2.De kern van de zaak
2.1.
[eiser] heeft op 30 juli 2024 een vaststellingsovereenkomst gesloten met [gedaagde] en [bedrijf 1] B.V. (hierna [bedrijf 1] ). Op grond van deze vaststellingsovereenkomst zou [eiser] aan [gedaagde] en [bedrijf 1] in vier termijnen een geldlening terugbetalen. Daarbij is ook afgesproken dat [gedaagde] en [bedrijf 1] tegen betaling van € 1.000,00 een telefoonnummer aan [eiser] zouden overdragen. [eiser] heeft alle bedragen betaald, maar het telefoonnummer is nog niet aan hem overgedragen. [bedrijf 1] is inmiddels failliet verklaard. [eiser] vordert in deze procedure [gedaagde] op straffe van een dwangsom te veroordelen het telefoonnummer alsnog over te dragen. Deze vordering wordt, zoals hieronder onder 3.5 en 4.1 omschreven, toegewezen.
3.De beoordeling
3.1.
[eiser] heeft voldoende aannemelijk gemaakt dat hij een spoedeisend belang heeft bij zijn vordering, omdat hij het telefoonnummer nodig heeft voor zijn bedrijfsvoering.
3.2.
[gedaagde] erkent dat zij op grond van de vaststellingsovereenkomst verplicht is het telefoonnummer aan [eiser] over te dragen, maar dat dit nog niet is gebeurd. De heer [gemachtigde] (hierna: [gemachtigde] ), bestuurder en enig aandeelhouder van [gedaagde] , heeft tijdens de mondelinge behandeling toegelicht dat het contract van KPN op naam van [bedrijf 1] stond en na het faillissement op [bedrijf 2] B.V. (hierna: [bedrijf 2] ), een andere werkmaatschappij, is overgegaan. [gemachtigde] heeft verklaard dat hij via zijn vennootschap [bedrijf 3] B.V. voor 50% aandeelhouder is van [bedrijf 2] .
3.3.
Dit betekent dat [gemachtigde] voor de helft zeggenschap heeft over [bedrijf 2] . Het is daarom voldoende aannemelijk dat [gedaagde] door middel van haar bestuurder [gemachtigde] ervoor kan zorgen dat [bedrijf 2] het telefoonnummer aan [eiser] overdraagt.
3.4.
[eiser] heeft zijn eis tijdens de mondelinge behandeling in die zin gewijzigd, dat hij nu vordert dat [gedaagde] het ertoe moet leiden dat het telefoonnummer aan hem wordt overgedragen.
3.5.
Omdat aannemelijk is dat [gedaagde] bij het overdragen van het telefoonnummer afhankelijk is de medewerking van KPN, zal de vordering als volgt worden toegewezen. [gedaagde] wordt veroordeeld om binnen één week na het wijzen van dit vonnis een verzoek aan KPN te (laten) doen om het telefoonnummer op naam van [eiser] te zetten en een afschrift van dit verzoek aan [eiser] te sturen. [gedaagde] verbeurt voor elke dag dat zij na betekening van dit vonnis niet aan deze veroordeling voldoet een dwangsom van € 1.000,00 per dag tot een maximum van € 25.000,00 is bereikt.
3.6.
[gedaagde] is in het ongelijk gesteld en moet daarom de proceskosten (inclusief nakosten) betalen.

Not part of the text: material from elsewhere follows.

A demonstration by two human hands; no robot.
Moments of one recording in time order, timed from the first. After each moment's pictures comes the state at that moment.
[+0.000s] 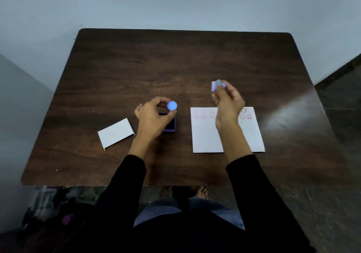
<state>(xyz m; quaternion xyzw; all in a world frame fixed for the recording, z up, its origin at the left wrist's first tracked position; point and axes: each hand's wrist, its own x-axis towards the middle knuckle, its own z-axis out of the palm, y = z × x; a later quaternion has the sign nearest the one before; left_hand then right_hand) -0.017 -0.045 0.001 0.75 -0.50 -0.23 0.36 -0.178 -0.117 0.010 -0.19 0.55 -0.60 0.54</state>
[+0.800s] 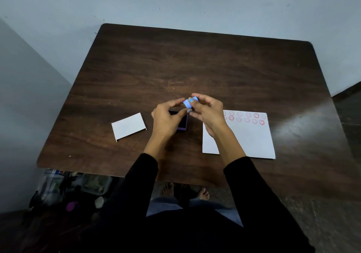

De proceskosten van [eiser] worden begroot op:
- kosten van de dagvaarding
€
148,04
- griffierecht
€
90,00
- salaris gemachtigde
€
814,00
- nakosten
€
135,00
(plus de kosten van betekening zoals vermeld in de beslissing)
Totaal
€
1.187,04
3.7.
De gevorderde wettelijke rente over de proceskosten wordt toegewezen zoals vermeld in de beslissing.
4.De beslissing
De kantonrechter
4.1.
veroordeelt [gedaagde] om binnen één week na het wijzen van dit vonnis een verzoek aan KPN te (laten) doen om het telefoonnummer op naam van [eiser] te zetten en een afschrift van dit verzoek aan [eiser] te sturen, onder verbeurte van een dwangsom van € 1.000,00 per dag voor elke dag dat zij na betekening van dit vonnis niet aan deze veroordeling voldoet tot een maximum van € 25.000,00 is bereikt;
4.2.
veroordeelt [gedaagde] in de proceskosten van € 1.187,04, te betalen binnen veertien dagen na aanschrijving daartoe, te vermeerderen met de kosten van betekening als [gedaagde] niet tijdig aan de veroordelingen voldoet en het vonnis daarna wordt betekend;
4.3.
veroordeelt [gedaagde] in de wettelijke rente als bedoeld in artikel 6:119 van het Burgerlijk Wetboek over de proceskosten als deze niet binnen veertien dagen na aanschrijving zijn voldaan;
4.4.
verklaart dit vonnis uitvoerbaar bij voorraad;
4.5.
wijst het meer of anders gevorderde af.
Dit vonnis is gewezen door mr. D.A. van Steenbeek en in het openbaar uitgesproken op 20 maart 2025.